Justice of the Supreme Court of Ghana
- Incumbent
- Assumed office 5 April 2023
- Nominated by: Nana Akufo-Addo

High Court Judge
- In office 16 September 2020 – 5 April 2023
- Nominated by: Nana Akufo-Addo

Personal details
- Born: April 18, 1969 (age 56) Ghana
- Children: 3
- Education: Awudome Senior High School; Mawuli School;
- Alma mater: University of Ghana; Ghana School of Law;
- Profession: Judge

= Ernest Gaewu =

Ghanaian judge

Ernest Yao Gaewu (born on 18 April 1969) is a Ghanaian judge who is in active service at the Supreme Court of Ghana.

== Early life and education ==
Gaewu was born in Ho, but hails from Abotia in the Ho West District of the Volta Region. He attended Awudome Senior High School for his Ordinary Level education and Mawuli School for his Advanced Level education. He then proceeded to the University of Ghana in 1995 to study law. After completing his law degree, he attended the Ghana School of Law and was called to the bar in 2000.

== Career ==
After completing his legal education, Gaewu worked at Mawulorm Chambers in the Volta Region under the leadership of Justice Jones Dotse. In 2009, he became the head of the chamber. From 2012 to 2015, he served as the assistant secretary and then secretary of the Volta Bar, as well as a member of the National Council of the Ghana Bar Association. He was also the Bar's representative at the Volta Prison Council and served for two terms. Gaewu has served on various boards and committees, including the Disciplinary Committee of Volta GFA, the Ho Teaching Hospital Board, the Ho Polytechnic Entity Committee, and the Entity Committee of the University of Health and Allied Sciences. He was also a government appointee of the Ho Municipal Assembly from 2002 to 2004. After working in private practice for about two decades, Gaewu was appointed justice of the High Court.
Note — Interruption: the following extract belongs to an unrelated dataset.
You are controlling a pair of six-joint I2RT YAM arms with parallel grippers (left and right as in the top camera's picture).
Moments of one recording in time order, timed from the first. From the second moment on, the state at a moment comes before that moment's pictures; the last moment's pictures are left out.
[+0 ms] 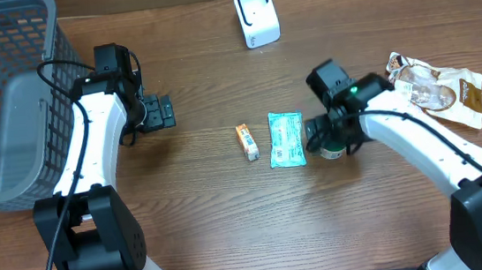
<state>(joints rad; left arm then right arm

Prior to his legal practice, Gaewu worked as the managing director of Kwagame Ghana Ltd, a family business, from 1987 to 1995.

=== Political career ===
Whilst in private practice, he was active in partisan politics from 2009 to 2016, serving as a constituency chairman and parliamentary candidate for the New Patriotic Party in the Ho West and Ho Central Constituencies. He resigned on 16 September 2020 which was the same day he was appointed as a High Court Judge.

== Supreme Court Appointment ==

=== Nomination ===
Gaewu was nominated (together with George Kingsley Koomson, Barbara Frances Ackah-Yensu and Samuel Kwame Adibu Asiedu) for the Supreme Court bench by President Nana Akufo-Addo on 4 July 2022 based on the advice of the Judicial Council and in consultation with the Council of State. The president said in a statement to parliament that; "he is fully satisfied that each person is fully qualified, and eminently fit to discharge the functions of justice of the apex court". On 25 July 2022, the speaker of parliament announced the nominations in parliament and referred them to the appointments committee for consideration.

=== Vetting ===
Gaewu was vetted on 19 October 2022 by the vetting committee. However, the caucus argued that Justice Gaewu's previous involvement in partisan politics made him unfit to serve on the Supreme Court's bench. The minority expressed their concerns about the appointment and suggested that other competent and qualified justices could have been elevated instead. Following the vetting, his appointment was made on 24 March 2023 after a vote in confidence by the Parliament and the adoption of the consensual report. Gaewu received 138 "Yes" votes and 134 "No" votes during the approval process.

=== Sworn-in ===
Gaewu was sworn into office as justice of the Supreme Court of Ghana together with George Kingsley Koomson on 5 April 2023 by President Nana Akufo Addo. He became the first judge to be appointed to the Supreme Court directly from the High Court since J. N. K. Taylor in 1980.

== Personal life ==
Gaewu is a Christian and is married with three children.